Omelia (16-09-2002)
Paolo Curtaz
Commento Matteo 9,18-26

Gesù spesse volte nel Vangelo si stupisce dell'incredulità dei suoi contemporanei; come se Dio restasse addolorato nel vedere la nostra poca fede e la nostra ostinazione, come se non si aspettasse la tiepidezza della nostra reazione, come l'amante che sente poca gioia nell'accogliere il suo dono, come il bambino deluso dalla reazione scostante dei compagni di gioco.

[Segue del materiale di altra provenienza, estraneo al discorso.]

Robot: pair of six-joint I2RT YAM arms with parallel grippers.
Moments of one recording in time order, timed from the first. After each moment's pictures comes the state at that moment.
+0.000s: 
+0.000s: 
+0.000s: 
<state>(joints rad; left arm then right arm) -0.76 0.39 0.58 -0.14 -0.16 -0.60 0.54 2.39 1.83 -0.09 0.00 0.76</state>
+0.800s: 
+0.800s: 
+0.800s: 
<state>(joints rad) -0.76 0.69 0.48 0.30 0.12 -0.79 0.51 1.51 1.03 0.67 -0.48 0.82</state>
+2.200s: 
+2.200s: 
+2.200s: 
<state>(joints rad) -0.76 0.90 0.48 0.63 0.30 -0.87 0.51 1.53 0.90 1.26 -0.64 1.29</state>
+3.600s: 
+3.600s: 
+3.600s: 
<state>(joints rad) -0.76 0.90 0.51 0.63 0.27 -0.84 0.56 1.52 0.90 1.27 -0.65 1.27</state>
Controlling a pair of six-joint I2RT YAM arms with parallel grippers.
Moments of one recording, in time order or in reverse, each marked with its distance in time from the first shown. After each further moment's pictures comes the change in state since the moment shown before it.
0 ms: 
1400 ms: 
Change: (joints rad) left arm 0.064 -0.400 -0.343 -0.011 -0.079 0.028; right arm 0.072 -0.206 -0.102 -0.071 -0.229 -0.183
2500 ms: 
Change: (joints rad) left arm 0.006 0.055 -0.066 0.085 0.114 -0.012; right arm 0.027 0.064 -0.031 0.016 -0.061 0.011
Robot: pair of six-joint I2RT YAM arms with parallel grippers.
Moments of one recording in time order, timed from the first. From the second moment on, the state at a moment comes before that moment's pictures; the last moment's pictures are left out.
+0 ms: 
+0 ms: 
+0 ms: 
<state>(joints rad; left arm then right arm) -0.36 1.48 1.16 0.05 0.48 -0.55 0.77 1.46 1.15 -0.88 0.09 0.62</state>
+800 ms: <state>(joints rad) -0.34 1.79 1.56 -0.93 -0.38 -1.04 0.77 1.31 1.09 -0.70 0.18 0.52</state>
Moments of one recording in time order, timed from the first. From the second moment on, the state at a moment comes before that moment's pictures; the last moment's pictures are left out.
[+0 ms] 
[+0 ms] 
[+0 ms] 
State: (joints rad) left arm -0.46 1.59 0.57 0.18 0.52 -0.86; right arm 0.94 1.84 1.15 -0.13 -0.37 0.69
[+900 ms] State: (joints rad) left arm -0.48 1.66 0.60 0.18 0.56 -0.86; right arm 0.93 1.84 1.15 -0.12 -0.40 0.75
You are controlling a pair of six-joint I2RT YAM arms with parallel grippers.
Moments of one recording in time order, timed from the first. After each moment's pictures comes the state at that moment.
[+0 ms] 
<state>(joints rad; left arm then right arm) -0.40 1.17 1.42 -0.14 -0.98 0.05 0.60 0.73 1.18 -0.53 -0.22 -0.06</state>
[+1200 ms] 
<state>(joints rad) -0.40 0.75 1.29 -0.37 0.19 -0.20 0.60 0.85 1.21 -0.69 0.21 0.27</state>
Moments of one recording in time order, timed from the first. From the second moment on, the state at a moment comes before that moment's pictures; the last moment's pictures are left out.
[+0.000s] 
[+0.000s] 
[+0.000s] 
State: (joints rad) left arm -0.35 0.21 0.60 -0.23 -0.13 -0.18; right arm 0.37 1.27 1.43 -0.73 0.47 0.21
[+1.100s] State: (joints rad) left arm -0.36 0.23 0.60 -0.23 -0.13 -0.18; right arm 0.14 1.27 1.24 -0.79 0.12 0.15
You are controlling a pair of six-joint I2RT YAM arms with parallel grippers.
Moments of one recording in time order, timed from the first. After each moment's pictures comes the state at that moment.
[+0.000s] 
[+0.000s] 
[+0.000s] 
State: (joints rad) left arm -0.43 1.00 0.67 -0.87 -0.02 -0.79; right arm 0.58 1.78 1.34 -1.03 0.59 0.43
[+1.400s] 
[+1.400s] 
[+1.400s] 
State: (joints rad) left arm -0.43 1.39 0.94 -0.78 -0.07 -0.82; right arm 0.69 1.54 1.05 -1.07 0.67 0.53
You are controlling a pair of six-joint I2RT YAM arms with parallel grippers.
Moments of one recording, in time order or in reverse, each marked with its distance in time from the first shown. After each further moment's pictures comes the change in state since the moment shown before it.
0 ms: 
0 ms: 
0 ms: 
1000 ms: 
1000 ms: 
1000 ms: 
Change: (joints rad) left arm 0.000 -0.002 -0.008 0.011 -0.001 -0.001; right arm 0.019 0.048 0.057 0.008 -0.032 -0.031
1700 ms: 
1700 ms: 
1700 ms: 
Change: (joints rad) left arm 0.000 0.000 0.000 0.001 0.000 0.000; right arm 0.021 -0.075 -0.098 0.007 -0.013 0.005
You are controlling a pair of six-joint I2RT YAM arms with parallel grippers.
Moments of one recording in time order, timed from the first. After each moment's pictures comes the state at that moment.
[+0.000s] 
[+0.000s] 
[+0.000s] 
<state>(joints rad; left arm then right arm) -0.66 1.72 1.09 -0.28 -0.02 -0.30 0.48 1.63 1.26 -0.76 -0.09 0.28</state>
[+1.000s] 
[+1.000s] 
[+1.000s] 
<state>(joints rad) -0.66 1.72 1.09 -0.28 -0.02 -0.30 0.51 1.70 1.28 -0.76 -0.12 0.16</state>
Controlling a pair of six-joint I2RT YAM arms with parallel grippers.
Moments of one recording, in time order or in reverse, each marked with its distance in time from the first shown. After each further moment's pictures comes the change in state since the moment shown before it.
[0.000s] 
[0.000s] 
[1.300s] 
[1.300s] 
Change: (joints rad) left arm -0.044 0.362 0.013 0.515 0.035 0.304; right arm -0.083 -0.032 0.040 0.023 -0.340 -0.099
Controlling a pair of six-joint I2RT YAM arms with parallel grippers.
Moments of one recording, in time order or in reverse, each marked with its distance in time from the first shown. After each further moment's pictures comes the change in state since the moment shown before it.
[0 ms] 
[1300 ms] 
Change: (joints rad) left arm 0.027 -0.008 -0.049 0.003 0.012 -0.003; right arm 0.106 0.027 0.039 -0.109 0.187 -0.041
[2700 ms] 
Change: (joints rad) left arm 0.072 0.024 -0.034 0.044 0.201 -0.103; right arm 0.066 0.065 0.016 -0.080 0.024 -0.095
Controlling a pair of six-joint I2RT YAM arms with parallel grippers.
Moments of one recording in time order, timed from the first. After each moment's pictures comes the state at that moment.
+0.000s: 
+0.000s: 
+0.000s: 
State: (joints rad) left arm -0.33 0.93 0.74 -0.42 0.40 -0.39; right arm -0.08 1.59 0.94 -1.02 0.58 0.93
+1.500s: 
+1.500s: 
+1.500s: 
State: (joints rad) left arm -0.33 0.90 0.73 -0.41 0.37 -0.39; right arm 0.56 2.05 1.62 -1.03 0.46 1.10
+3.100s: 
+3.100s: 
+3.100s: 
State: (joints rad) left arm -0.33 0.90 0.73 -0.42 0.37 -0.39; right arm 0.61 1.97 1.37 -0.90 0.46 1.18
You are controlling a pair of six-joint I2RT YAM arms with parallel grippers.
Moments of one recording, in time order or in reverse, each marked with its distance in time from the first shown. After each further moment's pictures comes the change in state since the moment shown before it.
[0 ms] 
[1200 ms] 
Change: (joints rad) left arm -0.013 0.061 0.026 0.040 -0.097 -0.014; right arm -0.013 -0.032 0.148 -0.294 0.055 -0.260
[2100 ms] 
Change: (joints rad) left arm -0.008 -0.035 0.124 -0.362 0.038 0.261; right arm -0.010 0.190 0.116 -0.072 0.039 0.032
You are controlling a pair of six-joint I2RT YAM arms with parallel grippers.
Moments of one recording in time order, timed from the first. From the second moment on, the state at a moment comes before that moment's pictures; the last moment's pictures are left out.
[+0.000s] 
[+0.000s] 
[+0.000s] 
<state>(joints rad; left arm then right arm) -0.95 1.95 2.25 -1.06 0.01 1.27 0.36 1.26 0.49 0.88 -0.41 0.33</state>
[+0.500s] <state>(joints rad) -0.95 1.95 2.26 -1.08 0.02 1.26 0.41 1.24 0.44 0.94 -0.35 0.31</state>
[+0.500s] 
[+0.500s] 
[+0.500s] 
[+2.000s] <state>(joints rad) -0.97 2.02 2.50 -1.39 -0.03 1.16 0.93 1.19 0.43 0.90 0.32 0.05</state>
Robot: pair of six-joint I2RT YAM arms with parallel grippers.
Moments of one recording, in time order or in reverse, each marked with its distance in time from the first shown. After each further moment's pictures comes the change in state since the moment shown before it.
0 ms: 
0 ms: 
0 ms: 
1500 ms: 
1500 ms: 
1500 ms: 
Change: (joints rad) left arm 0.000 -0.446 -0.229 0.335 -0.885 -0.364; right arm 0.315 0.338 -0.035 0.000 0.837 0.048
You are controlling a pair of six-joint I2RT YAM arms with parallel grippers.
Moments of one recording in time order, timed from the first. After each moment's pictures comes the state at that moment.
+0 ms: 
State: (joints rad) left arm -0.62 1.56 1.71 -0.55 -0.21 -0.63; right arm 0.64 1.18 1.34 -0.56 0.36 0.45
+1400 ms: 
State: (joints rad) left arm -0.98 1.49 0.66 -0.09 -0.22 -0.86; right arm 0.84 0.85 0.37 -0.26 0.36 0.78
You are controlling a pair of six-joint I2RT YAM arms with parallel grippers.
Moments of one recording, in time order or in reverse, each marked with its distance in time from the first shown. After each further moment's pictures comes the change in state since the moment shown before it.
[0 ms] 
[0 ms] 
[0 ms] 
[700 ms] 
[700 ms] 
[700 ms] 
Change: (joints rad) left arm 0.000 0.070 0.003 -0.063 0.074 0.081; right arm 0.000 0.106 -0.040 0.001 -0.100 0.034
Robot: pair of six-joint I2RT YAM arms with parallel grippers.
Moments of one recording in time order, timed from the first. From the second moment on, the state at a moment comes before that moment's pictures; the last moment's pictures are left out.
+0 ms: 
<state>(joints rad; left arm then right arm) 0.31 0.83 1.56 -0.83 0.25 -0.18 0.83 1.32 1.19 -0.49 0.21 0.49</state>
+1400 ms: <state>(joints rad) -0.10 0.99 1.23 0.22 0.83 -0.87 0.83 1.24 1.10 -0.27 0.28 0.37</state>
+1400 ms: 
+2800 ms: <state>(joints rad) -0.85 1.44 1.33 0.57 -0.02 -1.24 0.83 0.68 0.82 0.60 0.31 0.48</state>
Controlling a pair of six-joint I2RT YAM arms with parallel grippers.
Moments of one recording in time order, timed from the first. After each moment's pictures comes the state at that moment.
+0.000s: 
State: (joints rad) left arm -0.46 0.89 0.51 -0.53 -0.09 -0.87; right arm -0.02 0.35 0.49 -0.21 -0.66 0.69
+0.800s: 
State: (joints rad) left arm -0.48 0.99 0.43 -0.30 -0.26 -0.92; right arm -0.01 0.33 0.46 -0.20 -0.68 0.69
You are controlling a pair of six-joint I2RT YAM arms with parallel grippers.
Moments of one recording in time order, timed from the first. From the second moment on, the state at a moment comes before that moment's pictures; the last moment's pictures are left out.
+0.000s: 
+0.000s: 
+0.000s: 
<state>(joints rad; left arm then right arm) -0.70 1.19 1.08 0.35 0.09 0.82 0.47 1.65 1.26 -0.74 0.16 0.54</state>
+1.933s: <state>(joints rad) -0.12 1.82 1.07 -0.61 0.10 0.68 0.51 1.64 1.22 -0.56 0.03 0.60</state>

Oggi, invece il Maestro resta ammirato dalla fede di questo centurione pagano che porta rispetto al Rabbì di Nazareth e ragiona con semplicità: io comando e mi obbediscono, tu comanda e il male ti obbedirà. Quante volte persone che si dicono lontane dalle fede sanno invece stupire il Signore con gesti di fiducia schietti e profondi! A noi discepoli di riconoscere i cammini talora tortuosi di coloro che cercano la verità e incontrano il volto del Dio di Gesù, e l'impegno a non lasciare che la nostra fede si sieda, si abitui, si impoltroni. Che davvero il Signore possa, almeno d'ogni tanto, stupirsi anche della nostra generosità, delle nostre scelte, dei nostri gesti di fede, di chi chiede sapendo di parlare ad un Padre che sa di cosa hanno bisogno i propri figli e non ad un despota potente da corrompere e convincere, di chi – come il centurione – sa di non poter pretendere nulla, ma garbatamente chiede un miracolo, non per se, ma per il servo malato. Diventiamo capaci di chiedere per gli altri, di uscire dalla visione privatistica e solitaria della preghiera, lasciamo che il mondo inquieti le nostre piccole intercessioni personali, che diventi nostro il desiderio di Dio di salvare il mondo.
Che oggi il Signore, almeno un poco, si stupisca della nostra semplice fede.

Signore, da tempo seguiamo le tue orme, eppure la nostra fede non è grande come quella del centurione pagano. Rendici forti oggi nel credere, per poter suscitare l'ammirazione di Gesù nostro Maestro e Signore.